**THE TASK**
Count how many lines of the data below contain the string "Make"; the reply should be that number alone.
(DATASET RECORDS begins)
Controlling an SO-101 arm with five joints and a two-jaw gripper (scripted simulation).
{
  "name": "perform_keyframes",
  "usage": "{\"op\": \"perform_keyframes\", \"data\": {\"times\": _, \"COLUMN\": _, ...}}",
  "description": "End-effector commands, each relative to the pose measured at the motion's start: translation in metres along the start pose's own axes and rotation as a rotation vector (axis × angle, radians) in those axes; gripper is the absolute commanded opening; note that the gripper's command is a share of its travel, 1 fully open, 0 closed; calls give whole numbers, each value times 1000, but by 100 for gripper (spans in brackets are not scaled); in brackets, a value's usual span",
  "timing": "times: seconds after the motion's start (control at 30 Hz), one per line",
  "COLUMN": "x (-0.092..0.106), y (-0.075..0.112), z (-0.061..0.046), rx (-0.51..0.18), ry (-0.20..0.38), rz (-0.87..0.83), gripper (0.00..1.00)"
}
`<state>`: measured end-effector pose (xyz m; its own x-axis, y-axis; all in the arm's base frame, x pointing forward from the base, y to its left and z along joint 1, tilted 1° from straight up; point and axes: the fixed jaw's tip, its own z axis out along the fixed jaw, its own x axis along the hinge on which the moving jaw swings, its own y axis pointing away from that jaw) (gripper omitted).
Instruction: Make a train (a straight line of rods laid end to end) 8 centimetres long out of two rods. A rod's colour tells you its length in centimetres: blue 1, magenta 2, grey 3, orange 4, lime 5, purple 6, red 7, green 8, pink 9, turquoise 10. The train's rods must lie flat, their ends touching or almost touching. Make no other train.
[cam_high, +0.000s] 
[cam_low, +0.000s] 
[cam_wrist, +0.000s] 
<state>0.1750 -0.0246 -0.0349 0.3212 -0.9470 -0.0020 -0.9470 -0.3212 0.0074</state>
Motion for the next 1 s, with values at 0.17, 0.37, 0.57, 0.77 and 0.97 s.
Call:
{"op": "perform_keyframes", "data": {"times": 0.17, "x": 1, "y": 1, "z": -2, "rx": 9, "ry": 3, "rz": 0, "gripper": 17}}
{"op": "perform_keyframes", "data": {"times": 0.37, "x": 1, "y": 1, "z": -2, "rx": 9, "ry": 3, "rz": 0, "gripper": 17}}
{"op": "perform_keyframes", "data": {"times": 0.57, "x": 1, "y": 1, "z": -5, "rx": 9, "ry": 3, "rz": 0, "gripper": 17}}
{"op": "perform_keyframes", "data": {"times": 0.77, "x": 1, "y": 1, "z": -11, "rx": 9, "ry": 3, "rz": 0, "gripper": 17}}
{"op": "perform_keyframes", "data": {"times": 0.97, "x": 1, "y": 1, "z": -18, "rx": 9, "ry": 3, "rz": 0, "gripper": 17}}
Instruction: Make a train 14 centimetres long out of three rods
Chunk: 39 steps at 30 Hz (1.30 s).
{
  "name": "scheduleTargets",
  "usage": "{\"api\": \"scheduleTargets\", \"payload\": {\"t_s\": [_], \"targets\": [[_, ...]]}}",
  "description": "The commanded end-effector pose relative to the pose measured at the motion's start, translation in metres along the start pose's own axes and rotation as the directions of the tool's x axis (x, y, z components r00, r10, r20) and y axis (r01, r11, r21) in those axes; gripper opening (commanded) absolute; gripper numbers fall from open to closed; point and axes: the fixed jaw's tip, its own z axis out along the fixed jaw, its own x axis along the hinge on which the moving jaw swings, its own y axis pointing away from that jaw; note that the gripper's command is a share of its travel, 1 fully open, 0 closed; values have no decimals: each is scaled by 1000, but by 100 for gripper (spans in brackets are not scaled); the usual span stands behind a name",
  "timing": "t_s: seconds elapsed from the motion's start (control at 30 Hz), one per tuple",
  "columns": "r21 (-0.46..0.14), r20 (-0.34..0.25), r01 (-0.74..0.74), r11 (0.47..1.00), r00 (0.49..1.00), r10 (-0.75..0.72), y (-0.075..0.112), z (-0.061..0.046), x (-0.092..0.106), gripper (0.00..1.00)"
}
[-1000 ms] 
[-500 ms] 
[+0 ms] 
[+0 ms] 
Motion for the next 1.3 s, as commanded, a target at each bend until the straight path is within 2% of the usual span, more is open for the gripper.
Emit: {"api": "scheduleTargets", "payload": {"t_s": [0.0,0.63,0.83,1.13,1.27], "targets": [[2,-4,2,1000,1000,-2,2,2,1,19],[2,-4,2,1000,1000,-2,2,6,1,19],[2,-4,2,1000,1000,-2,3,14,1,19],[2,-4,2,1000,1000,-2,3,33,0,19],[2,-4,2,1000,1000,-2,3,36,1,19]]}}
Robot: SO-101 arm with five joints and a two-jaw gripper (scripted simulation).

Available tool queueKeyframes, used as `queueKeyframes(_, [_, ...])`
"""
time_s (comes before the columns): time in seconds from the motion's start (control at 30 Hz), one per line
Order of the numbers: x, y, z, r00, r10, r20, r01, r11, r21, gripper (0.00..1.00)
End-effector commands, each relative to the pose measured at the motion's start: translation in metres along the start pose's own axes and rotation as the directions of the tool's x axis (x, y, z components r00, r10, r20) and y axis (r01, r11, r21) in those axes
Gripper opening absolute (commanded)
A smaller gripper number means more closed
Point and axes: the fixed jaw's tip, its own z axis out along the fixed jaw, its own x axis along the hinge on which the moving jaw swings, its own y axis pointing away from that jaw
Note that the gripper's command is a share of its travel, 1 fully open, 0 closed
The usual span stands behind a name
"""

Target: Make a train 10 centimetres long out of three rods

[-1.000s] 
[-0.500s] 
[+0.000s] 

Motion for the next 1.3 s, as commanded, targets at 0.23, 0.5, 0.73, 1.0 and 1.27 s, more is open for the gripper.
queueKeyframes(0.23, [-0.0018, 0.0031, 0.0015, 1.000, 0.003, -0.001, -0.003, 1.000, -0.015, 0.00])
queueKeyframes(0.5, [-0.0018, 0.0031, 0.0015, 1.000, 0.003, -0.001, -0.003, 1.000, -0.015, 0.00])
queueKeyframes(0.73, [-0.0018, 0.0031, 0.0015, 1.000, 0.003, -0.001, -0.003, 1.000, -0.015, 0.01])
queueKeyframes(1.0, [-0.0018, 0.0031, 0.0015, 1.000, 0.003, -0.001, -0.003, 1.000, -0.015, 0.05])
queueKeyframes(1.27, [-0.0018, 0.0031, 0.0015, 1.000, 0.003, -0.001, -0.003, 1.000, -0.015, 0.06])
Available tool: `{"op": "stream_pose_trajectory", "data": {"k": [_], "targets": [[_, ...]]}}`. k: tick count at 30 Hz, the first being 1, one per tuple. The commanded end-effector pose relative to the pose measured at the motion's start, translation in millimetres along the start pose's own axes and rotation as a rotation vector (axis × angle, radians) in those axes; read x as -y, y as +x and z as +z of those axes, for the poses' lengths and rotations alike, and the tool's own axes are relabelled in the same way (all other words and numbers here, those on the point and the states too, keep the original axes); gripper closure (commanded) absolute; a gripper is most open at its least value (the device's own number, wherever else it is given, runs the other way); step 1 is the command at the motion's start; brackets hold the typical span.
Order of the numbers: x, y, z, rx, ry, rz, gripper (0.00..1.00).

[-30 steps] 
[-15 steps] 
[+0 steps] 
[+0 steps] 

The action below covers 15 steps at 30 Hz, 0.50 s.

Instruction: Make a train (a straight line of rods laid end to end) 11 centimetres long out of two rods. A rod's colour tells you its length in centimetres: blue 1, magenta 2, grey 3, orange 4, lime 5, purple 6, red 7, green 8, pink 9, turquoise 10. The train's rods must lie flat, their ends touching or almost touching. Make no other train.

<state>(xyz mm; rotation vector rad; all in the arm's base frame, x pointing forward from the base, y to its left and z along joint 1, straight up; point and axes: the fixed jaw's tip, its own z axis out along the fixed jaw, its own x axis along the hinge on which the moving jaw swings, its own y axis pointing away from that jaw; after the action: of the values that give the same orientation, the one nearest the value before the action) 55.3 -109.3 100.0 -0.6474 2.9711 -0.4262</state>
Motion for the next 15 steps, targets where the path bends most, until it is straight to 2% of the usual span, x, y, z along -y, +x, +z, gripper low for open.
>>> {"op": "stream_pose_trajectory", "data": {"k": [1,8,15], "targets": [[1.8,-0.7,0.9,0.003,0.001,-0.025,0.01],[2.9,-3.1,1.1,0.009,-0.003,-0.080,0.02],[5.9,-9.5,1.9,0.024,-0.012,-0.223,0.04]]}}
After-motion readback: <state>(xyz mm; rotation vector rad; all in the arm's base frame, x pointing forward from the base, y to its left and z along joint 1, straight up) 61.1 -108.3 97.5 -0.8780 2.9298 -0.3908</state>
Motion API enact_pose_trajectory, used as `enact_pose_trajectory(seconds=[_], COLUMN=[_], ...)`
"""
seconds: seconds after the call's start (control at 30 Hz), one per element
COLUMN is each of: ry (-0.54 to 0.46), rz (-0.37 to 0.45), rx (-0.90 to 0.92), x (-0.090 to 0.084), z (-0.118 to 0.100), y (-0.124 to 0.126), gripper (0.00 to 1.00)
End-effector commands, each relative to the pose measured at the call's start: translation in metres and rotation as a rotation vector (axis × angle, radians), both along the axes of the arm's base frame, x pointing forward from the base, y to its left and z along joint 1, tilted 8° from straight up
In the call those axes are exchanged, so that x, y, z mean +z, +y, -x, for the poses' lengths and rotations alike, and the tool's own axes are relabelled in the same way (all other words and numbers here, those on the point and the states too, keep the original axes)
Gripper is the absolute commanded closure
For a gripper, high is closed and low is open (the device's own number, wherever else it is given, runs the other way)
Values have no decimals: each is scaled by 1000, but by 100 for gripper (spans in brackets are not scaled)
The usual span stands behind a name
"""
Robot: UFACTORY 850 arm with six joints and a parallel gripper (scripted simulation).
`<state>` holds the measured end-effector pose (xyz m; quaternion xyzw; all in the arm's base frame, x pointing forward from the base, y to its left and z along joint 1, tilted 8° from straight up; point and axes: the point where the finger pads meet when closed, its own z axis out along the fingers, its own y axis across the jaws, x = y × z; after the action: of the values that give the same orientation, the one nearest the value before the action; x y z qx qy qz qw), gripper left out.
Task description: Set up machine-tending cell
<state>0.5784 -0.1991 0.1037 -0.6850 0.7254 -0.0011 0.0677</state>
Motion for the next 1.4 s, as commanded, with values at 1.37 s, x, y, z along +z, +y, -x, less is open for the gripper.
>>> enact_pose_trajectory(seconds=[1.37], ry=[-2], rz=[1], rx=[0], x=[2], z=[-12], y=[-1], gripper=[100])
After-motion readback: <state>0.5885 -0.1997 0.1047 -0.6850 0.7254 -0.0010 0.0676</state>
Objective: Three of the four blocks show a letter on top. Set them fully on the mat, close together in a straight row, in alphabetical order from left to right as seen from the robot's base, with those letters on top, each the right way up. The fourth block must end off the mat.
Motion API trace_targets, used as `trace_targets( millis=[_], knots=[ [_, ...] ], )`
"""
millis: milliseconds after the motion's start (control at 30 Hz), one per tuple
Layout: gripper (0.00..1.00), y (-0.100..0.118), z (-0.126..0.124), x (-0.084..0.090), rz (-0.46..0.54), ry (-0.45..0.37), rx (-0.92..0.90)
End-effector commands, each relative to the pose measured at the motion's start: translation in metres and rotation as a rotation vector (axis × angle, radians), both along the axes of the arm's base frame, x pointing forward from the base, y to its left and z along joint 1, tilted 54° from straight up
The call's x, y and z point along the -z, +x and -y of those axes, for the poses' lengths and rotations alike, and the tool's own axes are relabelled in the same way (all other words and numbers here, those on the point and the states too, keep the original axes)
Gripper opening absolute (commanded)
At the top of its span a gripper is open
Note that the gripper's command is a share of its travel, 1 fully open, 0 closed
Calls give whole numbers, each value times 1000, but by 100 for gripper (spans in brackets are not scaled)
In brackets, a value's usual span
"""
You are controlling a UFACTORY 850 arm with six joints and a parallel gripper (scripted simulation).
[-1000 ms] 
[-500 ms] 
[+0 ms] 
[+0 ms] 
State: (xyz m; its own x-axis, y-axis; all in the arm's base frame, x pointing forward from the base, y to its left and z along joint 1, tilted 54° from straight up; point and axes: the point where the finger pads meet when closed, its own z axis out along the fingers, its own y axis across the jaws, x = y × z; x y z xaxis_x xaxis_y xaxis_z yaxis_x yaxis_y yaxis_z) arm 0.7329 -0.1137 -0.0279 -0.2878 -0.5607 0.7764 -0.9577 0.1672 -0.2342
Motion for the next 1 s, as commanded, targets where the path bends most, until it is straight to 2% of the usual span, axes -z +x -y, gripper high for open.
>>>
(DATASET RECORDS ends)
**WORKED SOLUTION**
4